Results reported in Figures 2a–k can be summarized as follows: (1a) bone marrow cellularity: we found a good agreement among reviewers when it was regarded as 'normal' or 'increased'. As expected, the 'normal' category was more frequently associated by the four reviewers to essential thrombocythaemia; (1b) amount of erythropoiesis: a good agreement has been found when erythropoiesis increases and this category has been more frequently associated to polycythaemia vera cases; (1c) left-shifting erythropoiesis: a good agreement has been found when this category was 'absent' and this modality do not support a diagnosis of polycythaemia vera; (1d) amount of granulopoiesis: a moderate agreement has been reached when 'normal' or 'increased' and lack agreement when 'reduced'. Normal granulopoiesis resulted more frequently associated with essential thrombocythaemia, while increased granulopoiesis with primary myelofibrosis; (1e) left-shifting granulopoiesis: good agreement has been reached when 'absent' and this category was more frequently observed in essential thrombocythaemia; (1f) myeloid-to-erythroid ratio: a good agreement has been reached when increased and this appeared more frequent in primary mielofibrosis, while only a moderate agreement when 'normal' (more frequently associated with essential thrombocythaemia) or 'reduced' (more frequently associated with polycythaemia vera); (1g) dense clusters of megakaryocytes: good agreement was reported when 'absent 'and moderate-to-good agreement when 'present'. Presence of dense clusters of megakaryocytes has been observed more frequently in primary myelofibrosis; (1h) pleomorphic clusters of megakaryocytes: a good agreement was found when 'absent' and this modality do not support the diagnosis of polycythaemia vera; (1l) hyperlobulated nuclei of megakaryocytes: moderate agreement was reached for both the absent or present categories; (1j) bulbous nuclei of megakaryocytes: good agreement was reached when present (more frequent in primary myelofibrosis); and (1k) grade of marrow fibrosis: good agreement was found in grade 0 and in grade 2, while moderate agreement in grade 1.

Agreement Among 'Personal' and 'Consensus' Diagnosis

Focusing on the 11 selected morphological features, we further investigated if a morphological analysis alone was sufficient per se to reach a correct diagnosis of Philadelphia chromosome-negative myeloproliferative neoplasms even in the absence of clinical data.

We calculated the percentage of crude agreement between the 'personal' diagnosis and 'consensus' diagnosis.
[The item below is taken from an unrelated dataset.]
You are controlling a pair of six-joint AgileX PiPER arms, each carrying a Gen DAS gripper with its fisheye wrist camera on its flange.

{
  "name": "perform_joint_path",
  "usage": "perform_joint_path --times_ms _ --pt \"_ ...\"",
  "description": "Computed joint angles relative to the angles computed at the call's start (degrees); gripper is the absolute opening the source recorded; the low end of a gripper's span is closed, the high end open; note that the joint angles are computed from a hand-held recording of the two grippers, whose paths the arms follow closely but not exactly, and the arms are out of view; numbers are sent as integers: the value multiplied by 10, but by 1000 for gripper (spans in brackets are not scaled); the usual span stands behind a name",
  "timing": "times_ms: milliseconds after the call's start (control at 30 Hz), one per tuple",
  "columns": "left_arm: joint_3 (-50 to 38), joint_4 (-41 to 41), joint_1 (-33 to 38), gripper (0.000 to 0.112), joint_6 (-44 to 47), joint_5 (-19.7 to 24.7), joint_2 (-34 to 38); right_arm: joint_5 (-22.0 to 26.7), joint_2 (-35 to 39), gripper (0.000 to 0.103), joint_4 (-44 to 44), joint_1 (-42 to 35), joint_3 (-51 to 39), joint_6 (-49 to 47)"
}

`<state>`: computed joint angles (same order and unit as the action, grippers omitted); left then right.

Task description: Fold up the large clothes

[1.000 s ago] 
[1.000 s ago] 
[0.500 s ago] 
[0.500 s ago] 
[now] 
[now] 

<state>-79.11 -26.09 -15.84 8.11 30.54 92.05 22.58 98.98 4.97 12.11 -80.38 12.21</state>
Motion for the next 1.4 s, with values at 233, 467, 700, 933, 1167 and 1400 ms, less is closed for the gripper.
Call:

A case has been considered classified (agreement reached) when at least three out four reviewers made the same 'personal' diagnosis corresponding to the 'consensus' one. We found that morphology alone allow to correctly classify 72% of the cases (Table 3).

Moreover, we calculated the agreement between 'personal' diagnosis of each of the four reviewers and 'consensus' diagnosis. The results indicate a higher percentage of crude agreement ranging from 65 to 84% (mean value: 76%), with moderate-to-good values of Cohen's kappa statistic (ranging from 0.41 to 0.80) (Table 4).